Annually, the CCO, or a designee, will provide each Employee of the Company with a copy of the Code of Ethics, as well as any amendments as they become available. Employees are to provide a written acknowledgement of their receipt of the Code of Ethics and any amendments, within 30 days of receipt.
Pursuant to Rule 17j-1(c)(2)(ii) under the Investment Company Act, with respect to any Client that is an investment company registered under the Investment Company Act, the Company will, no less frequently than annually, furnish to each such investment company’s board of directors/trustees a written report that (i) describes any issues arising under this of Code of Business Conduct and Ethics since the last report to the board, including but not limited to information about material violations of the Code of Business Conduct and Ethics and sanctions imposed in response to the material violations; and (ii) certifies that the Company has adopted procedures reasonably necessary to prevent its Supervised Persons from violating this Code of Business Conduct and Ethics.

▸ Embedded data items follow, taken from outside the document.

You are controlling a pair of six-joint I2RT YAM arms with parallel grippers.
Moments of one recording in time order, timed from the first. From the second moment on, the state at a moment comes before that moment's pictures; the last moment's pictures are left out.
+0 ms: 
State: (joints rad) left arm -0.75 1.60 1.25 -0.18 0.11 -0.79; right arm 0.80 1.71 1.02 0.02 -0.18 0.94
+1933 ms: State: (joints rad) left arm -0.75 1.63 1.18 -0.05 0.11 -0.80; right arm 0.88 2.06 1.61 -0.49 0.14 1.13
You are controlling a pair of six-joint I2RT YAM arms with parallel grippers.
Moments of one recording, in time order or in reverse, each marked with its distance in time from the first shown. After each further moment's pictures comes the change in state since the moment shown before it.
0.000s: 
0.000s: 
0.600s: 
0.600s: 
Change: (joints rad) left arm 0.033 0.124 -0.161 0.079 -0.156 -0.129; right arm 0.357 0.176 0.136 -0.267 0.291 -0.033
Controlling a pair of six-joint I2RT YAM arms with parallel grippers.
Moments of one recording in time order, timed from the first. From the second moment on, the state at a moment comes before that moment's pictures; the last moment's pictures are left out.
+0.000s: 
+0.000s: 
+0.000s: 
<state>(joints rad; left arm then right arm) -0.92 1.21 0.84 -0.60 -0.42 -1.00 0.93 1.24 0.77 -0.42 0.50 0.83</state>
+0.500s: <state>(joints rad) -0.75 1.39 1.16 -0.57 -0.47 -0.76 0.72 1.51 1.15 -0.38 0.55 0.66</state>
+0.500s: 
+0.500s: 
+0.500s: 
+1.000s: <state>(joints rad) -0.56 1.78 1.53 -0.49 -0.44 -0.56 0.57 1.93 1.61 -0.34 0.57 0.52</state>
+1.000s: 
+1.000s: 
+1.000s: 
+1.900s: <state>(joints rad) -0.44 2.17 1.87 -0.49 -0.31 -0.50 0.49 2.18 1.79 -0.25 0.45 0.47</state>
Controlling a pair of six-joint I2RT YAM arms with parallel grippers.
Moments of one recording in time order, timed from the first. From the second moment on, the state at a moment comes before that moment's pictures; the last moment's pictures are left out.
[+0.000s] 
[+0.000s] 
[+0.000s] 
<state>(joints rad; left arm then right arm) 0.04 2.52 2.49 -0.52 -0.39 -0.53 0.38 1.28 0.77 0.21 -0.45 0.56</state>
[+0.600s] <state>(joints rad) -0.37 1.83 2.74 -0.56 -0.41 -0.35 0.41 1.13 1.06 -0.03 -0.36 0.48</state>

16ACKNOWLEDGEMENT OF RECEIPT & COMPLIANCE WITH THE CODE
I hereby certify that I have received, read, and understand the Code of Business Conduct and Ethics of STF Management, LP (the “Company”). I understand that a violation of any provision of the Code of Business Conduct and Ethics is grounds for disciplinary action, up to and including termination of my position with the Company. I also understand that if I discover a violation of any provision of the Code of Business Conduct and Ethics, it is my duty to notify the appropriate authorized persons of the Company.
I hereby agree to comply with the policies and guidelines set forth in the Company’s Code of Business Conduct and Ethics.